The point is rather that I often do that and not do things that I’d want or need to do, and that’s where the list comes handy. Actually on Mastodon I was pointed to Habitica for the same purpose, and I did register too, but at first glance it felt a bit too much for what I needed (an absolutely minimal todo list) and also counter-intuitive with its game-like system.

Isn’t the whole point to get stuff done and increase focus and productivity? At first glance it seems weird that you would turn that into a game that would just draw your attention away from the stuff on your lists. I’ll check it out later again, along a few weeks, and see how filling it up with actual goals (rather than the initially auto-generated ones) will make it more compelling.

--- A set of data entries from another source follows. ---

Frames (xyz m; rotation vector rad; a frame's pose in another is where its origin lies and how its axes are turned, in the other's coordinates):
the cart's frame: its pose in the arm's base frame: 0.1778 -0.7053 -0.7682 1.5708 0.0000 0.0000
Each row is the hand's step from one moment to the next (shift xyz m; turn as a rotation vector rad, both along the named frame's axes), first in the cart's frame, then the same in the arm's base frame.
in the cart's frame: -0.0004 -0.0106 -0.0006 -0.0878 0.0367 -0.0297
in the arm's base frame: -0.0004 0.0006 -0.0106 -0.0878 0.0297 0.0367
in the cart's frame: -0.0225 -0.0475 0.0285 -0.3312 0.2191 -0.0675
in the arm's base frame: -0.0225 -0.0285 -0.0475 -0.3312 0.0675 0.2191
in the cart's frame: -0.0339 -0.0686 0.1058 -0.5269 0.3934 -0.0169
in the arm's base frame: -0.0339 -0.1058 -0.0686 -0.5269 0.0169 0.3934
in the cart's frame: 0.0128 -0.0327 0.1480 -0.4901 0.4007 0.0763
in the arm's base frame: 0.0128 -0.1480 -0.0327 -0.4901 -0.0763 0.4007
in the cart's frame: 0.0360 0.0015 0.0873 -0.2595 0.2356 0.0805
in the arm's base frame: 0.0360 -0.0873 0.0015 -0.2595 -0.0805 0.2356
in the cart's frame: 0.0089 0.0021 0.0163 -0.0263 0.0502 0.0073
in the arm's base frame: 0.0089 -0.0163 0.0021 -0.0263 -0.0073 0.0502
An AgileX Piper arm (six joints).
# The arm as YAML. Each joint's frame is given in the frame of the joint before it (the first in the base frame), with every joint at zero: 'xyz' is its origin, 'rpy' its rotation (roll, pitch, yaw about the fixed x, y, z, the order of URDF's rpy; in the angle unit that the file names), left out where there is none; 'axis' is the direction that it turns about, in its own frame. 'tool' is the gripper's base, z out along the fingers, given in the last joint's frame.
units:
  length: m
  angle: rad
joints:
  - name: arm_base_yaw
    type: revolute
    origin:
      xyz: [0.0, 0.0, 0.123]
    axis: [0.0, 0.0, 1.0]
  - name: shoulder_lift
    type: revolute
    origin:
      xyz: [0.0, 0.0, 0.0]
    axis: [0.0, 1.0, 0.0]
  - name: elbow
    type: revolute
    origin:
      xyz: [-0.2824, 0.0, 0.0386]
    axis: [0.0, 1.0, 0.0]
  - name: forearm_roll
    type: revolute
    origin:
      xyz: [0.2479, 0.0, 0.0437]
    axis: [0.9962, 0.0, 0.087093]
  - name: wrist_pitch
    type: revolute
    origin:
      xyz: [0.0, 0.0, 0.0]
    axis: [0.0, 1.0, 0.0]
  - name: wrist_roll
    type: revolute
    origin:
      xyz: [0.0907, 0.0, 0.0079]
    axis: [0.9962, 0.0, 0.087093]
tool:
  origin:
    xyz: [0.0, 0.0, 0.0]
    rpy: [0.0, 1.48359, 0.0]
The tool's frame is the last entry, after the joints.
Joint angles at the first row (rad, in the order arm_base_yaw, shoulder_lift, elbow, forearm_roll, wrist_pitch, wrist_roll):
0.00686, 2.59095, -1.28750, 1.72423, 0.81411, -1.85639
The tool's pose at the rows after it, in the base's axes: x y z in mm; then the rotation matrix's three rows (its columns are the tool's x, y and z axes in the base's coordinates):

I’ve tried other similar tools before. I’ve used Trello to keep track of what I needed to do for the Sarasa 5* in GBF and also for some other projects. I use the Projects feature (I’m not sure if it’s a plugin or built-in) on GitHub for work daily and its equivalent on GitLab for a side project too. At this point I feel that it’s easier to track development progress if it’s directly integrated with the version control tool. Maybe later, with more complicated, larger stuff, that will change.

One thing I miss from these tools is the ability to organize things vertically too. They’re all built on the kanban pattern, columns named and you dump stuff into them and move items between them. It’d be nice if I could group things into rows too (effectively turning it into a table), for a topic, tag or person in charge for a row. If there is such a tool out there, do let me know!

If there isn’t one yet, I may as well just build one. I see people at work daily using paper kanbans in a way like that, and that just hurts my brain. It’s clearly so inefficient to manage, maintain and record, but they just wouldn’t listen. (Yet.)